**Action item**
An exact, complete printout of the listing is wanted, minus its images.
==============================
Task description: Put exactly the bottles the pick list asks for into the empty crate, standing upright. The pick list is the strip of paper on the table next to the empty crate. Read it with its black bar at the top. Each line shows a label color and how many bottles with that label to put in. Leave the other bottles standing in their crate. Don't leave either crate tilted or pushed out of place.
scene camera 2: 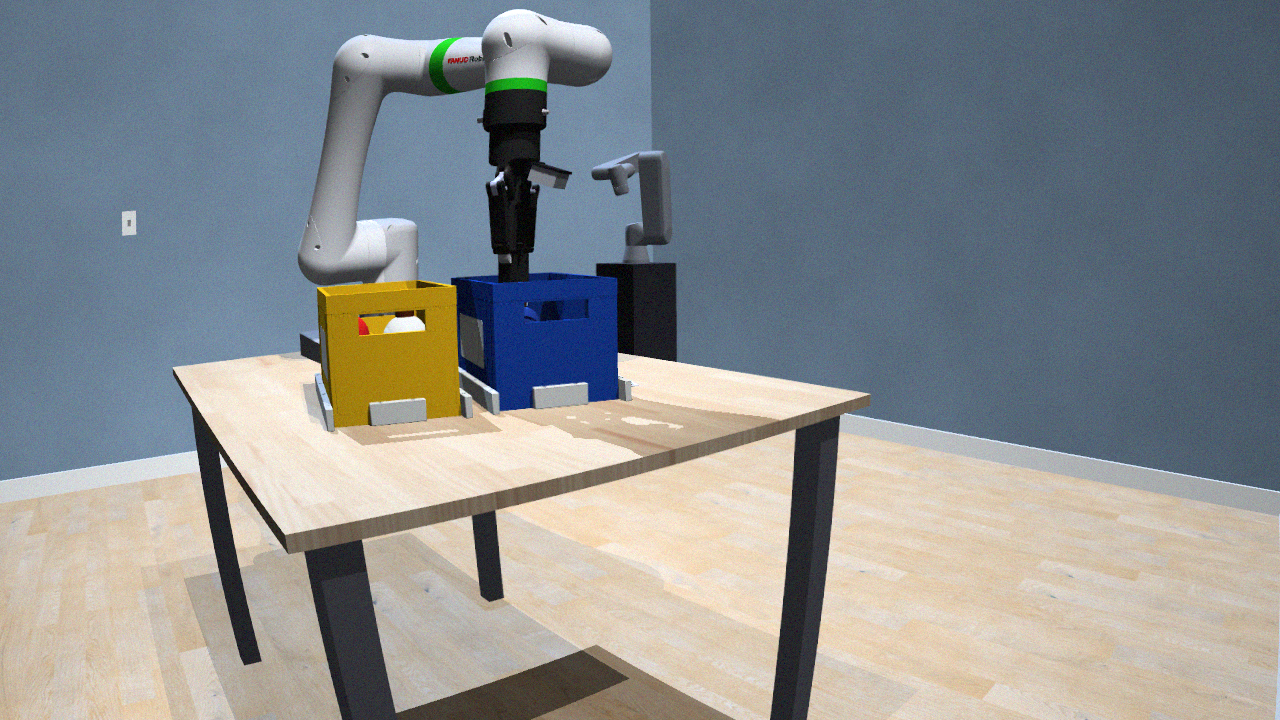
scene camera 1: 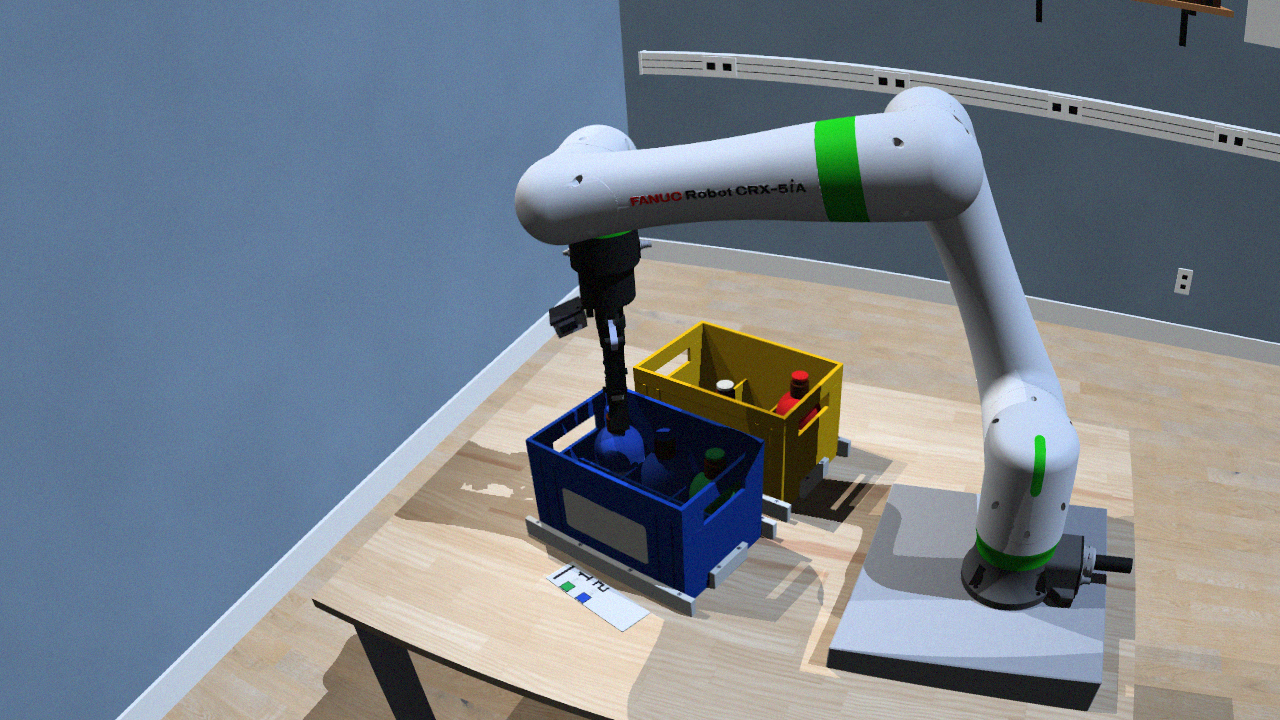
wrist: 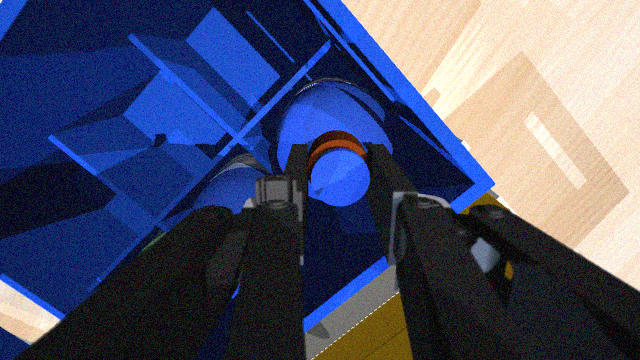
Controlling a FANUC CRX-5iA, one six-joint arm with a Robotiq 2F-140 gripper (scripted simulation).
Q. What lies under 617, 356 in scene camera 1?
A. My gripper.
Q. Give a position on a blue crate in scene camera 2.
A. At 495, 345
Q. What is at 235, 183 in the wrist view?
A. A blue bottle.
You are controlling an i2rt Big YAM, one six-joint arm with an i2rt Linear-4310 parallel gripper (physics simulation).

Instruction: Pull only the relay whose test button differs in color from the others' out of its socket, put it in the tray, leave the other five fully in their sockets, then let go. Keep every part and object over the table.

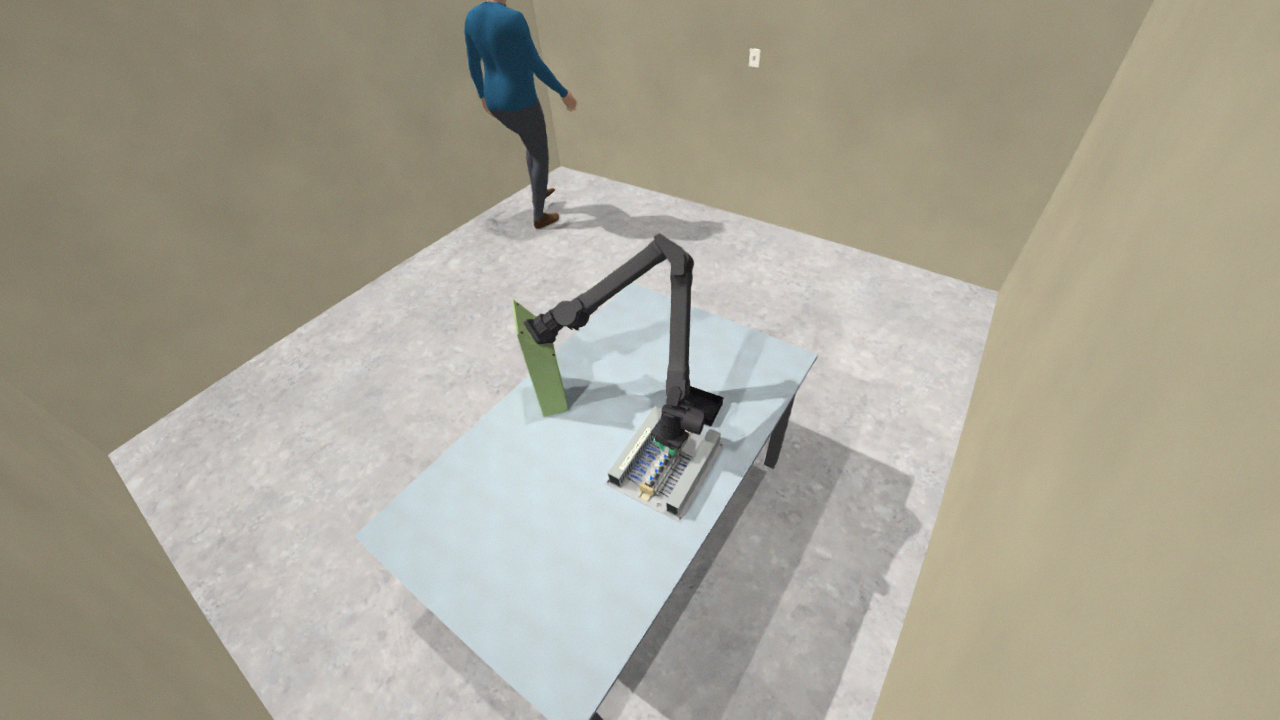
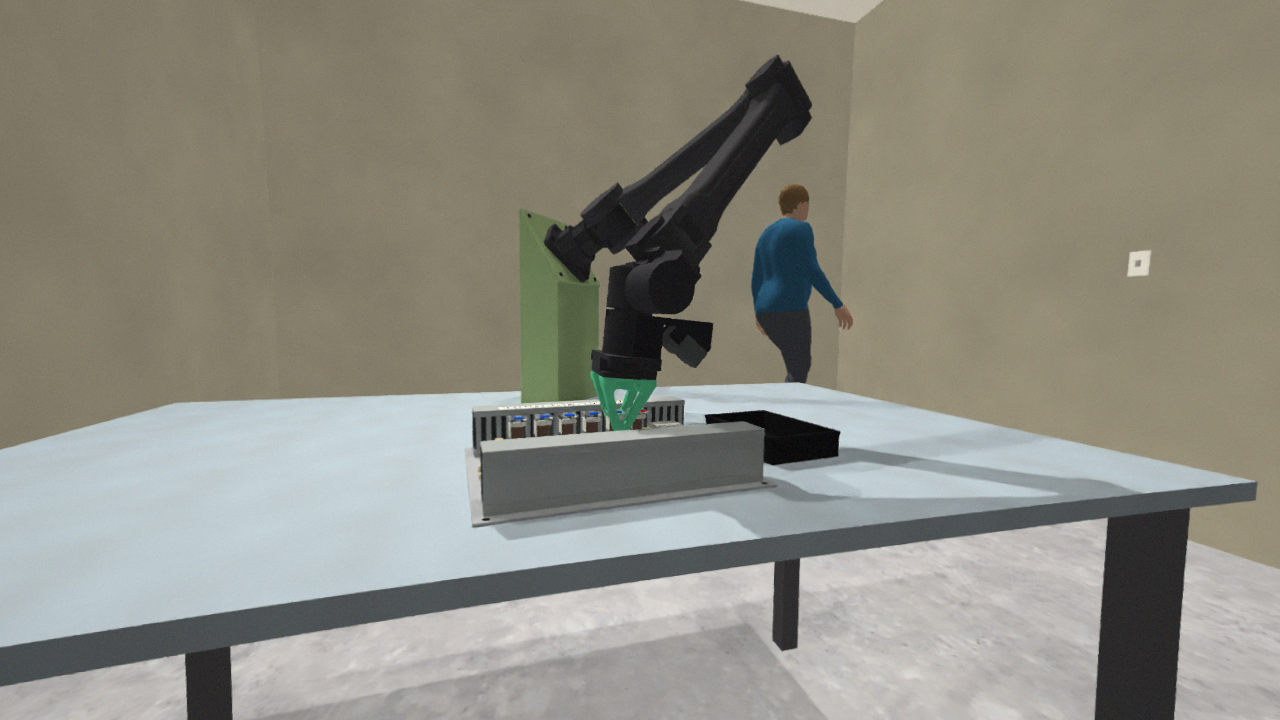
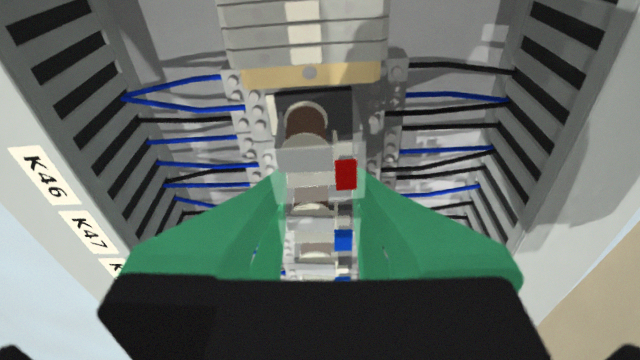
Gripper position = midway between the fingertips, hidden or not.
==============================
**Finished exercise**
Task description: Put exactly the bottles the pick list asks for into the empty crate, standing upright. The pick list is the strip of paper on the table next to the empty crate. Read it with its black bar at the top. Each line shows a label color and how many bottles with that label to put in. Leave the other bottles standing in their crate. Don't leave either crate tilted or pushed out of place.
scene camera 2: 
scene camera 1: 
wrist: 
Controlling a FANUC CRX-5iA, one six-joint arm with a Robotiq 2F-140 gripper (scripted simulation).
Q. What lies under 617, 356 in scene camera 1?
A. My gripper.
Q. Give a position on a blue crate in scene camera 2.
A. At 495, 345
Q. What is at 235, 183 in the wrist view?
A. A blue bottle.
You are controlling an i2rt Big YAM, one six-joint arm with an i2rt Linear-4310 parallel gripper (physics simulation).

Instruction: Pull only the relay whose test button differs in color from the others' out of its socket, put it in the tray, leave the other five fully in their sockets, then let go. Keep every part and object over the table.

Gripper position = midway between the fingertips, hidden or not.

Fully answered, the exercise is complete.